Our everyday consumption of music, for example, usually as a form of background stimulus that we have on while completing other tasks, has changed in lockdown – while we may no longer be listening to the radio in the car or to streaming services on the bus or train, working from home has at least given us greater freedom to listen to what we like at all times of day.
It has also been a means of connecting us to the outside world. Indeed, with our recent inability to see colleagues, let alone friends and family, the sharing of music has built solidarity in surreality and solitude - one need only look back to the fashion of making apocalypse-themed playlists in March 2020 to appreciate that there has been a common need to soundtrack such strange times.
This has been beneficial for streaming services, with industry figures indicating an almost 20% increase over 2019 and more than 139 billion songs having been played. Premium services, like Tidal, have benefitted from a captive audience with access to a larger array of exclusive features, like live-streamed gigs and ‘backstage access’ interviews. Algorithm sophistication also has been influential here, as streaming services now bombard us with music suggestions we have never heard before.

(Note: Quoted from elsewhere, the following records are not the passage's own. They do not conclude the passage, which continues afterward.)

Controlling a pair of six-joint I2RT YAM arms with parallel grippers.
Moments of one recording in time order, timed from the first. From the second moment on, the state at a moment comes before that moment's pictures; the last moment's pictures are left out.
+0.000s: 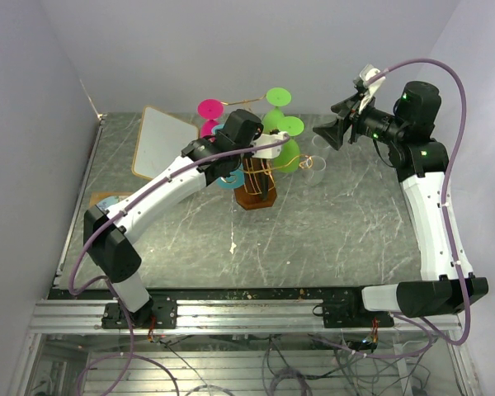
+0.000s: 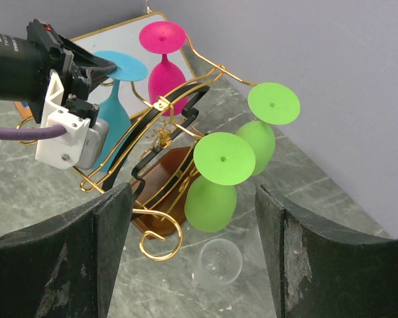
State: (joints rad) left arm -0.78 1.69 1.70 -0.60 -0.52 1.05; right arm 0.08 1.33 1.62 -0.51 -0.78 -0.30
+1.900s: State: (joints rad) left arm -0.76 1.58 1.57 -0.55 -0.53 1.02; right arm 0.04 1.32 1.58 -0.48 -0.84 -0.27
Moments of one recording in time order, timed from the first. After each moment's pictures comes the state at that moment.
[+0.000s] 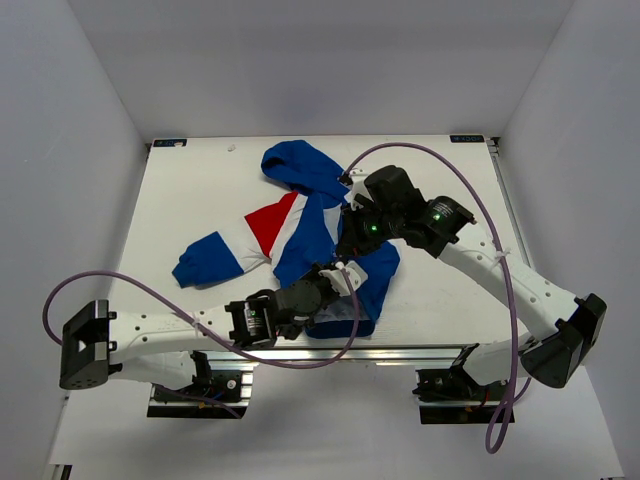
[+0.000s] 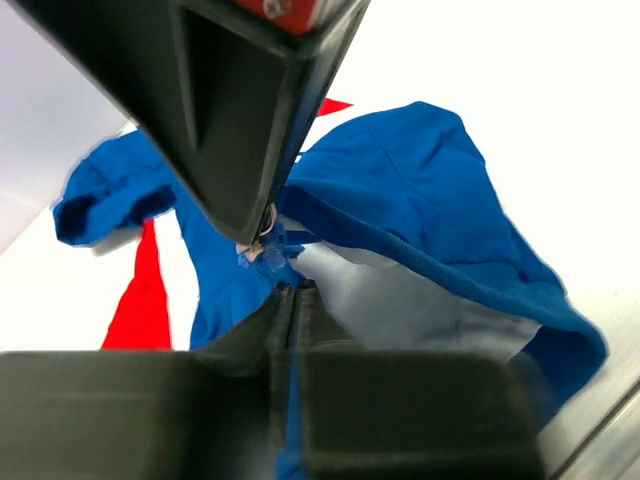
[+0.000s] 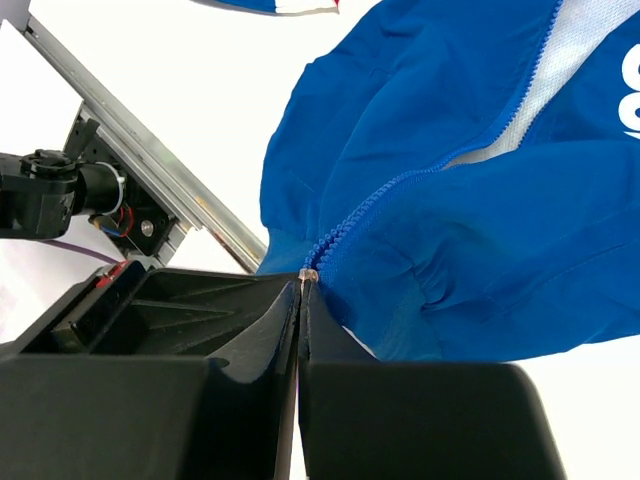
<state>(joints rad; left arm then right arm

Not to mention that we are using our time in lockdown to explore more out there ourselves, with the Royal Philharmonic Orchestra finding that 85% of people surveyed had diversified their music taste.
Pop music has surprisingly been less popular, with no album having achieved platinum status last year (although Dua Lipa’s Future Nostalgia is now close). Instead, the trend is towards older artists like Queen, Elton John and Fleetwood Mac, as well as other feel-good hits of yesteryear, although this is not to say that contemporary artists have not been active. Singers like Paul McCartney, Charli XCX and Taylor Swift, to name just a few, have all used the experience of lockdown as inspiration for their recent releases. Meanwhile, savvy rappers, long adept at using the internet to popularise releases, have recently turned to video games as a platform for their music, including Stormzy and Travis Scott.
This is just another example of how our means of listening has changed in lockdown; and if interactivity has been emphasised, so has physicality. Indeed, the vinyl ‘re-revolution’ went up a gear in 2020, with its best year of sales since 1990, while sales of cassettes have doubled, reaching numbers not seen since 2003.
The surge in vinyl and cassettes sales has also coincided with greater interest in high-end turntables and HiFi’s – of the previous survey conducted by the RPO, 38% of people asked had considered changing their loudspeakers over the past year.
Music, as the most evocative art form, has been and will remain incredibly important to us, and it is encouraging to see our appreciation of it has not wavered in lockdown, but has only proven stronger.